Exercise description
Write the data out again exactly, with every picture removed.

--- START ---

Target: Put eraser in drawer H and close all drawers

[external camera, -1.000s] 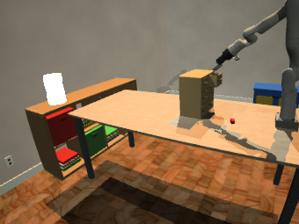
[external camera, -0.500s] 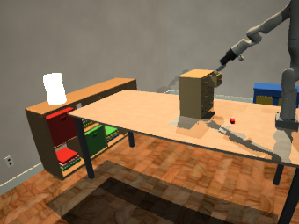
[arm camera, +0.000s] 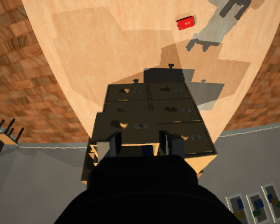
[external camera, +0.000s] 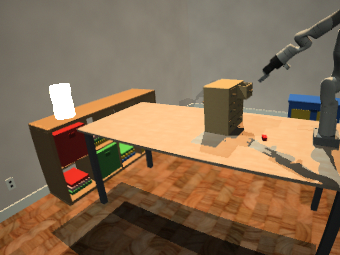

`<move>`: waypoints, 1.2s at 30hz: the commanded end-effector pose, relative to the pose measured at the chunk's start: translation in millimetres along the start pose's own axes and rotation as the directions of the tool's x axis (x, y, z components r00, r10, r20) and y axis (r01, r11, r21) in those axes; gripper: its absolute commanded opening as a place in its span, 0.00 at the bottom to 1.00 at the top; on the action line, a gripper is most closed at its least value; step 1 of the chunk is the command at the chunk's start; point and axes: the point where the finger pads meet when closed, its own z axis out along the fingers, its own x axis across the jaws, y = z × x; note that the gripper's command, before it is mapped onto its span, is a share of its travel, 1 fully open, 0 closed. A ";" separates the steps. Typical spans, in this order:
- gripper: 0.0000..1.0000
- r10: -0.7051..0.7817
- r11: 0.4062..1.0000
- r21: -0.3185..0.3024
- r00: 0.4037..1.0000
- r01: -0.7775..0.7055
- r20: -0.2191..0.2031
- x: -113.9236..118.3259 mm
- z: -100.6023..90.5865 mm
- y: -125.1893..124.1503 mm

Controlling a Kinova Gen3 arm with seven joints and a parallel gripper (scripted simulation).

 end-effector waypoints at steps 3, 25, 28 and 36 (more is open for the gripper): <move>1.00 -0.009 1.000 -0.024 1.000 0.009 0.017 -2.0 -17.4 0.4; 1.00 -0.009 1.000 -0.023 1.000 0.009 0.017 -1.9 -29.5 -8.7; 1.00 -0.009 1.000 -0.022 1.000 0.009 0.017 -1.8 -29.5 -8.6; 1.00 -0.009 1.000 -0.018 1.000 0.009 0.016 -1.6 -29.6 -8.2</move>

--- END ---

Task solution
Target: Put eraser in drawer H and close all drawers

[external camera, -1.000s] 
[external camera, -0.500s] 
[arm camera, +0.000s] 
[external camera, +0.000s] 

`<move>`: waypoints, 1.2s at 30hz: the commanded end-effector pose, relative to the pose measured at the chunk's start: translation in millimetres along the start pose's own axes and rotation as the directions of the tool's x axis (x, y, z components r00, r10, r20) and y axis (r01, r11, r21) in those axes; gripper: its absolute commanded opening as a place in its span, 0.00 at the bottom to 1.00 at the top; on the action line, a gripper is most closed at its least value; step 1 of the chunk is the command at the chunk's start; point and axes: the point where the finger pads meet when closed, its own z axis out along the fingers, its own x axis across the jaws, y = z × x; note that the gripper's command, before it is mapped onto its span, is a share of its travel, 1 fully open, 0 closed. A ";" separates the steps. Typical spans, in this order:
- gripper: 0.0000..1.0000
- r10: -0.7051..0.7817
- r11: 0.4062..1.0000
- r21: -0.3185..0.3024
- r00: 0.4037..1.0000
- r01: -0.7775..0.7055
- r20: -0.2191..0.2031
- x: -113.9236..118.3259 mm
- z: -100.6023..90.5865 mm
- y: -125.1893..124.1503 mm

Controlling a Kinova Gen3 arm with seven joints and a parallel gripper (scripted simulation).

 end-effector waypoints at steps 3, 25, 28 and 36 (more is open for the gripper): <move>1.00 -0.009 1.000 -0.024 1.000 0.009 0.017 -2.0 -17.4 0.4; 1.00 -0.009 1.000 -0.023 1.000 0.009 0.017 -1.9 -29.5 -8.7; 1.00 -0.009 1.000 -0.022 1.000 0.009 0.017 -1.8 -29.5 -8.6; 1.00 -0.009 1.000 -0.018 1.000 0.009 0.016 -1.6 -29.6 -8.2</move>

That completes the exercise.